■ DIRECTIONS FOR THIS TASK ■
Return each line of the listing in which the word "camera" appears.

━━━━

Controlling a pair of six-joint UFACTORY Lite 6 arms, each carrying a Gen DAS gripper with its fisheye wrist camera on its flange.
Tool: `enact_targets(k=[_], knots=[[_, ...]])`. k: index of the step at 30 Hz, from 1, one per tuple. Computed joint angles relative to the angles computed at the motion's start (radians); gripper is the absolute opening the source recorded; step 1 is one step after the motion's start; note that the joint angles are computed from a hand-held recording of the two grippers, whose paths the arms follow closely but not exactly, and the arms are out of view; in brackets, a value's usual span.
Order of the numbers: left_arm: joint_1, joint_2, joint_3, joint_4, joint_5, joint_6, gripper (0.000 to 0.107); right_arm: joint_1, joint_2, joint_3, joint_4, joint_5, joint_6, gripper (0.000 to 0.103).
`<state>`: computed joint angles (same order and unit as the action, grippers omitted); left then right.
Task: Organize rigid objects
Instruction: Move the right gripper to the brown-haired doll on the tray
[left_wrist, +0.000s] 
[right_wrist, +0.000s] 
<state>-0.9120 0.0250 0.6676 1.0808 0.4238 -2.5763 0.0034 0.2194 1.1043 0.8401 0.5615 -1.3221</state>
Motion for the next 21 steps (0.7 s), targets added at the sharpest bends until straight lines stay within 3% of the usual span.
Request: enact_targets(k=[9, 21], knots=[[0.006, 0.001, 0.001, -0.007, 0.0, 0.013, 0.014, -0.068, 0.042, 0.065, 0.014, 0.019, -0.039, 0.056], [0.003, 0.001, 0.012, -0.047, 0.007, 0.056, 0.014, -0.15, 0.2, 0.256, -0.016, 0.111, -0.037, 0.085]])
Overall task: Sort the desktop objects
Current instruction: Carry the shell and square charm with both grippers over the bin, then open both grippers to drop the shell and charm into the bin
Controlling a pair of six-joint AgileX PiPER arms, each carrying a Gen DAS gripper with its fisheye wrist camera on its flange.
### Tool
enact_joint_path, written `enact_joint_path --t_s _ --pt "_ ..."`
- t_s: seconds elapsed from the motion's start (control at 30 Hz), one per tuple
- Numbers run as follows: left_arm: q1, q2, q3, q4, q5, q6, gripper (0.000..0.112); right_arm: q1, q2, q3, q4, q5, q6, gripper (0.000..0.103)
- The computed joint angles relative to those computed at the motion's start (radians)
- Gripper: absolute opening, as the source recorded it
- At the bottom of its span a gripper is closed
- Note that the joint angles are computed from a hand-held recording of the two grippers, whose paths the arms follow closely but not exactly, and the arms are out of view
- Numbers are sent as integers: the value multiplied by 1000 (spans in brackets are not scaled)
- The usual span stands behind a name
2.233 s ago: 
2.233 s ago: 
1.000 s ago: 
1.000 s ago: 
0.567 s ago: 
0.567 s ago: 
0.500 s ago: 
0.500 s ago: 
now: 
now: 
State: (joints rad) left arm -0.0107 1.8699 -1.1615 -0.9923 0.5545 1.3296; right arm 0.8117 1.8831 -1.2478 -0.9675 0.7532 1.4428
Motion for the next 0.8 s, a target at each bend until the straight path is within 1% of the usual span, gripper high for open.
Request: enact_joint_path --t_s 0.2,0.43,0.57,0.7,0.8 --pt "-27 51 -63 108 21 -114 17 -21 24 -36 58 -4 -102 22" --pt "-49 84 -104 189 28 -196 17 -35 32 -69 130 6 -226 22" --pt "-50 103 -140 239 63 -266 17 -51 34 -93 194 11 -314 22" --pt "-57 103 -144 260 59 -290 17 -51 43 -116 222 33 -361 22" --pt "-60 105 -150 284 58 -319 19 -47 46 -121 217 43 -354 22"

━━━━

■ YOUR SOLUTION ■
Controlling a pair of six-joint UFACTORY Lite 6 arms, each carrying a Gen DAS gripper with its fisheye wrist camera on its flange.
Controlling a pair of six-joint AgileX PiPER arms, each carrying a Gen DAS gripper with its fisheye wrist camera on its flange.

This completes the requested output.